_WORK TO BE COMPLETED_
Could you output every record below exactly as it appears?

Stored entries:
•••
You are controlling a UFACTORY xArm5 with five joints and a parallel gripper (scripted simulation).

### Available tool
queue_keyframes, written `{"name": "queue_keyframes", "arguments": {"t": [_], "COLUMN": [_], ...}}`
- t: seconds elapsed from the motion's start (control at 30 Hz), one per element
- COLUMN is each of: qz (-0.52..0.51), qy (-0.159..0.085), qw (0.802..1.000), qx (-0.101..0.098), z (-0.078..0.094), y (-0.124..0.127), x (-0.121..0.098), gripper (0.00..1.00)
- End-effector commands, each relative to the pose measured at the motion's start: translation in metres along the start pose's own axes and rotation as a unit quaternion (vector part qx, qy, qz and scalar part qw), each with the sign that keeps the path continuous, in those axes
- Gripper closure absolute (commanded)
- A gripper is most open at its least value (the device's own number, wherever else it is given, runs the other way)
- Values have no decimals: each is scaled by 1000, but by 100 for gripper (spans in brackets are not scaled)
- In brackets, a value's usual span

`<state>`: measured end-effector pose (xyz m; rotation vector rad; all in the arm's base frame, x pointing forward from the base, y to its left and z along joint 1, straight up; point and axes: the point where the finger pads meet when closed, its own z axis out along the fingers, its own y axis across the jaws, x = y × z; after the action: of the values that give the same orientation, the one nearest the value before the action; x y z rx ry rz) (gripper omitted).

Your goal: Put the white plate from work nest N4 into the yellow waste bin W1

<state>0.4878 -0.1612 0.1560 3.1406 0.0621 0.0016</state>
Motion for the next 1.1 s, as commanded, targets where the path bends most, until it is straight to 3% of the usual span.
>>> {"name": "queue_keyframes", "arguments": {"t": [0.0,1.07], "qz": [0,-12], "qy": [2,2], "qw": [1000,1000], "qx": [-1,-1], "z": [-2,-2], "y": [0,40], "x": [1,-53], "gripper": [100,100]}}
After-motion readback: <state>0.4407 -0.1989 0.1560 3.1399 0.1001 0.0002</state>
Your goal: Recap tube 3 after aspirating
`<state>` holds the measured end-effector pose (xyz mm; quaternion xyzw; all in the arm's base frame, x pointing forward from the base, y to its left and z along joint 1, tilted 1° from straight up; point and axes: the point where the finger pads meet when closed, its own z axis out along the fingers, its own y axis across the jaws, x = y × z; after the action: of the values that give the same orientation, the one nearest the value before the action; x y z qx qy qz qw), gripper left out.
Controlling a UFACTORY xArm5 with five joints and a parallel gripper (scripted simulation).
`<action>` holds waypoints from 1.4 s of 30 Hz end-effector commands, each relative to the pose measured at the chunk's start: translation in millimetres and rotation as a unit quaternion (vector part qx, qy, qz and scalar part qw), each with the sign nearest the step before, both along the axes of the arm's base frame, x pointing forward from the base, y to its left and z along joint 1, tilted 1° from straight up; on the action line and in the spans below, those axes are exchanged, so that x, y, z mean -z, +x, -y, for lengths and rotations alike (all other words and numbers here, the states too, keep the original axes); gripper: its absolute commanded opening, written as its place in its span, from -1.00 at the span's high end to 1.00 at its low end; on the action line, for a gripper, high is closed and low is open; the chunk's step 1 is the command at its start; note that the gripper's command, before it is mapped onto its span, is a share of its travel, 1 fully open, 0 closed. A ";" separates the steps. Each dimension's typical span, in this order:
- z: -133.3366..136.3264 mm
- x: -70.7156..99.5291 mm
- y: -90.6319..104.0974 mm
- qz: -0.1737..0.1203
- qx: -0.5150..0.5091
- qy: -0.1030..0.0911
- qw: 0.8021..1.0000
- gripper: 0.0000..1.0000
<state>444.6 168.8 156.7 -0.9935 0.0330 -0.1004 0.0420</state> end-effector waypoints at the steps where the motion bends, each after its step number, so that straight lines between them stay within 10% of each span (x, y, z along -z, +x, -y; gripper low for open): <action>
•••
_SOLUTION FOR THIS EXERCISE_
You are controlling a UFACTORY xArm5 with five joints and a parallel gripper (scripted simulation).

### Available tool
queue_keyframes, written `{"name": "queue_keyframes", "arguments": {"t": [_], "COLUMN": [_], ...}}`
- t: seconds elapsed from the motion's start (control at 30 Hz), one per element
- COLUMN is each of: qz (-0.52..0.51), qy (-0.159..0.085), qw (0.802..1.000), qx (-0.101..0.098), z (-0.078..0.094), y (-0.124..0.127), x (-0.121..0.098), gripper (0.00..1.00)
- End-effector commands, each relative to the pose measured at the motion's start: translation in metres along the start pose's own axes and rotation as a unit quaternion (vector part qx, qy, qz and scalar part qw), each with the sign that keeps the path continuous, in those axes
- Gripper closure absolute (commanded)
- A gripper is most open at its least value (the device's own number, wherever else it is given, runs the other way)
- Values have no decimals: each is scaled by 1000, but by 100 for gripper (spans in brackets are not scaled)
- In brackets, a value's usual span

`<state>`: measured end-effector pose (xyz m; rotation vector rad; all in the arm's base frame, x pointing forward from the base, y to its left and z along joint 1, straight up; point and axes: the point where the finger pads meet when closed, its own z axis out along the fingers, its own y axis across the jaws, x = y × z; after the action: of the values that give the same orientation, the one nearest the value before the action; x y z rx ry rz) (gripper omitted).

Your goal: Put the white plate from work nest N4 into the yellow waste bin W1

<state>0.4878 -0.1612 0.1560 3.1406 0.0621 0.0016</state>
Motion for the next 1.1 s, as commanded, targets where the path bends most, until it is straight to 3% of the usual span.
>>> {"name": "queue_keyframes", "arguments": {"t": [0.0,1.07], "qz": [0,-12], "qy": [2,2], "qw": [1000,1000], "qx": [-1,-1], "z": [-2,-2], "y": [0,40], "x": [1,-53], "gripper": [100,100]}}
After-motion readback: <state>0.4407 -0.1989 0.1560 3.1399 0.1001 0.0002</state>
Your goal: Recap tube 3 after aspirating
`<state>` holds the measured end-effector pose (xyz mm; quaternion xyzw; all in the arm's base frame, x pointing forward from the base, y to its left and z along joint 1, tilted 1° from straight up; point and axes: the point where the finger pads meet when closed, its own z axis out along the fingers, its own y axis across the jaws, x = y × z; after the action: of the values that give the same orientation, the one nearest the value before the action; x y z qx qy qz qw), gripper left out.
Controlling a UFACTORY xArm5 with five joints and a parallel gripper (scripted simulation).
`<action>` holds waypoints from 1.4 s of 30 Hz end-effector commands, each relative to the pose measured at the chunk's start: translation in millimetres and rotation as a unit quaternion (vector part qx, qy, qz and scalar part qw), each with the sign nearest the step before, both along the axes of the arm's base frame, x pointing forward from the base, y to its left and z along joint 1, tilted 1° from straight up; on the action line and in the spans below, those axes are exchanged, so that x, y, z mean -z, +x, -y, for lengths and rotations alike (all other words and numbers here, the states too, keep the original axes); gripper: its absolute commanded opening, written as its place in its span, from -1.00 at the span's high end to 1.00 at its low end; on the action line, for a gripper, high is closed and low is open; the chunk's step 1 is the command at its start; note that the gripper's command, before it is mapped onto its span, is a share of its travel, 1 fully open, 0 closed. A ";" separates the steps. Each dimension's typical span, in this order:
- z: -133.3366..136.3264 mm
- x: -70.7156..99.5291 mm
- y: -90.6319..104.0974 mm
- qz: -0.1737..0.1203
- qx: -0.5150..0.5091
- qy: -0.1030..0.0911
- qw: 0.8021..1.0000
- gripper: 0.0000..1.0000
<state>444.6 168.8 156.7 -0.9935 0.0330 -0.1004 0.0420</state> end-effector waypoints at the steps where the motion bends, each after its step number, so that straight lines between them stay within 10% of each span (x, y, z along -z, +x, -y; gripper low for open): <action>

The full answer has now been given.